I think I'm not understanding is the usage of the word flux here.

A flux is a constant of proportionality you multiply by $\Delta t \Delta y \Delta z$ to see how much stuff flows through an area $\Delta y \Delta z$ in a time interval $\Delta t$, all in a surface of $x=const$. So to be fair to all directions of spacetime, you can pick any surface like $dx^{\nu}=const$ then take $c\Delta t \Delta x \Delta y \Delta z/ \Delta x^{\nu}$ to quantify how much of that infinite surface $dx^{\nu}=const$ you have and the constant of proportionality that you multiply $c\Delta t \Delta x \Delta y \Delta z/ \Delta x^{\nu}$ by is called the flux.

However, what all the resources I've looked at say is that the flux of energy through space would be the energy density, which isn't at all the equation above.

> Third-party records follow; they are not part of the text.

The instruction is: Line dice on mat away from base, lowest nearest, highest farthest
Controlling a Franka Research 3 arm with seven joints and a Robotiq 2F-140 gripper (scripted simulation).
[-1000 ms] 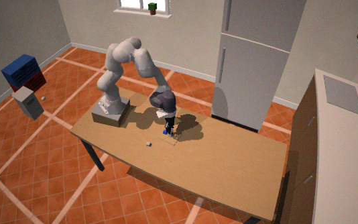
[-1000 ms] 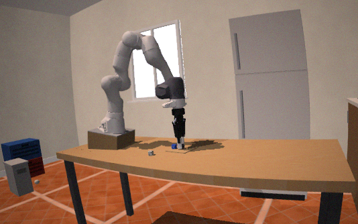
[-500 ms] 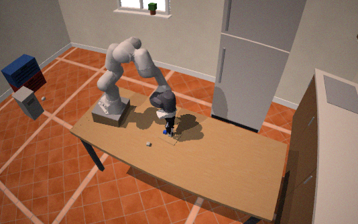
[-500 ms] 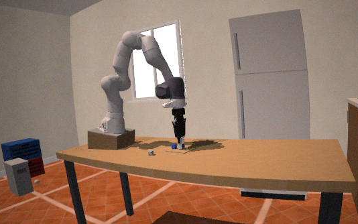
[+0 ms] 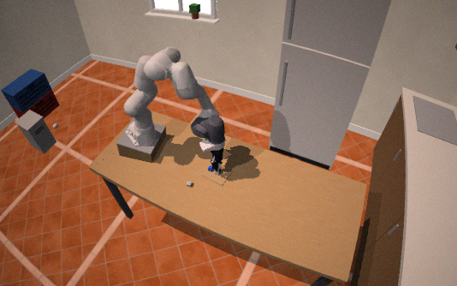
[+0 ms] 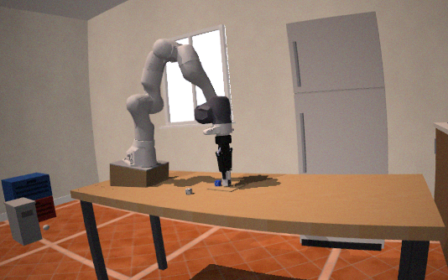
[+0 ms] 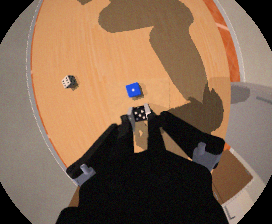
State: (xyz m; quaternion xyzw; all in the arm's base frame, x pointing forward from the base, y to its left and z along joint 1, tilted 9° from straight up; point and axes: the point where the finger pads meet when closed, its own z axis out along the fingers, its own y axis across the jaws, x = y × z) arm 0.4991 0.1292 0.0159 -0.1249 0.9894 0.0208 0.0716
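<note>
The wood-coloured mat lies 4 cm below my hand. The rest, counted from my hand: blue die: 5 cm behind, 3 cm below, 1 cm to the right.
</note>
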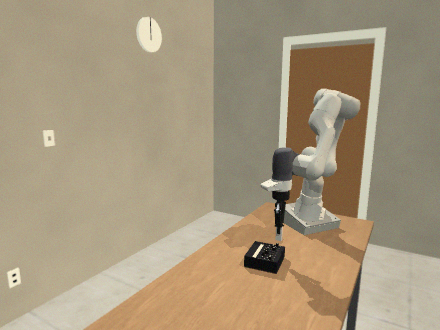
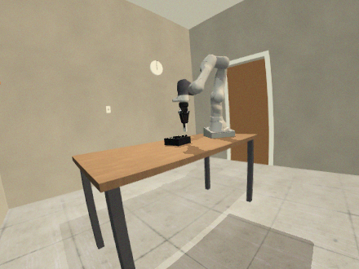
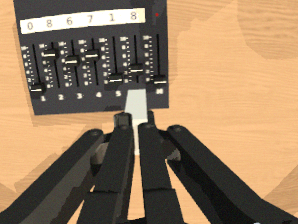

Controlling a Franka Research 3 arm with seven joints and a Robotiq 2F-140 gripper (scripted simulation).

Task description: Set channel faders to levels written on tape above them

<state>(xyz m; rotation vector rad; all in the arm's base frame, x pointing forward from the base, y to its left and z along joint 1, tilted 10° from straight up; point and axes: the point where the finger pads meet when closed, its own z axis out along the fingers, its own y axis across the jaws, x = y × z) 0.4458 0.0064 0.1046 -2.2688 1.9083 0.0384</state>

An integral with $dxdydz$ looks exactly like you are integrating a density, and a density on a $t=const$ surface is exactly a flux for $dx^{\nu}=const$ surface for the special case where $\nu=0$.

If $T^{00}$ were to be the energy density $\rho$, wouldn't it make more sense to change the definition of the stress energy tensor, such that:

The four-momentum $p^{\mu}$ is the flux of $T^{\mu\nu}$ through a surface of constant $dx^{\nu}$.

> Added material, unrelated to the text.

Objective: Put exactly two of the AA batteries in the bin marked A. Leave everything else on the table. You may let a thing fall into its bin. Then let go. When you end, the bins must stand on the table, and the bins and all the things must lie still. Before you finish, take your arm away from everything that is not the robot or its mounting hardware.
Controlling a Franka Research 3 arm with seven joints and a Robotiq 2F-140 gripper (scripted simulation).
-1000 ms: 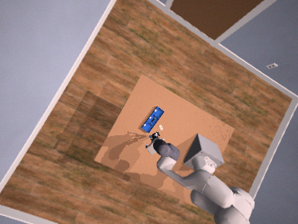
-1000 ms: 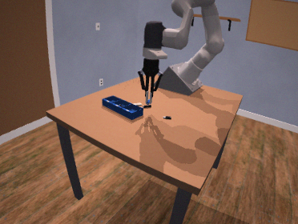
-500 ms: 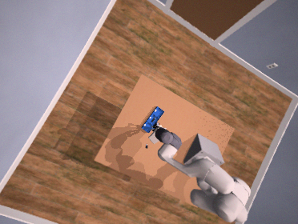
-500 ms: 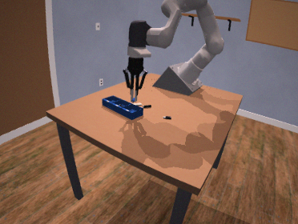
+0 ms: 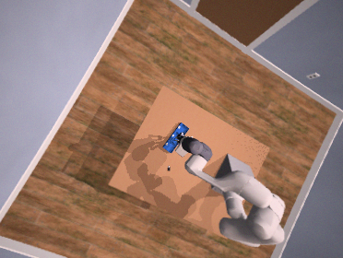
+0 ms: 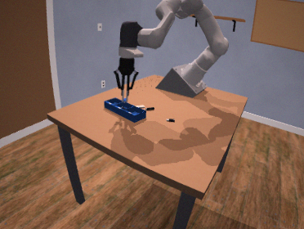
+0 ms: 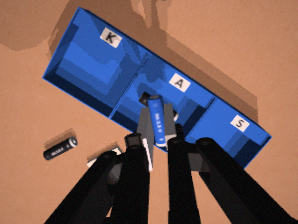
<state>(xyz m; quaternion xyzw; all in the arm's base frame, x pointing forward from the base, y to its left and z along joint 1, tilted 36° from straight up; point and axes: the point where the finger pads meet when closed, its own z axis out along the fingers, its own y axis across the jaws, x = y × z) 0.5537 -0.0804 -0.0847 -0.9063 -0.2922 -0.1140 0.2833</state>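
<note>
Right now the blue AA battery is 3 cm below my hand. Also, from my hand: white domino: 10 cm behind, 2 cm to the left, 9 cm below; then blue bin: 1 cm ahead, 8 cm below; then dark AA battery: 11 cm behind, 9 cm to the left, 9 cm below.
</note>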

OK. Sometimes people call the flux the rate, the thing per area per time, or the thing per volume. But sometimes they call the thing integrated the flux. This is unfortunate. Confusing the two is like confusing an energy and an energy density. The stress-energy tensor is telling you the rate, the per volume quantity:

$$p^{\mu}=\int\int\int_{t=const} T^{\mu 0} dx dy dz.$$

Instead of choosing a $t=const$ surface and seeing how much $p^\mu$ crossed it, you could pick an $x=const$ surface and get:

$$p^{\mu}=\int\int\int_{x=const} T^{\mu 1} cdt dy dz.$$

Or you could pick a $y=const$ surface and get:

$$p^{\mu}=\int\int\int_{y=const} T^{\mu 2} cdt dx dz.$$

Or you could pick a $z=const$ surface and get:

$$p^{\mu}=\int\int\int_{z=const} T^{\mu 3} cdt dx dy.$$

In each case, the integral is telling you how much $p^\mu$ crosses your hypersurface. And it turns out this is enough to handle any hypersurface, in particular if you pick any surface that locally looks flat, you can combine these rates per area (or densities) $T^{\mu 0}$, $T^{\mu 1}$, $T^{\mu 2}$, and $T^{\mu 3}$ to find out how much $p^\mu$ flows across your arbitrary surface.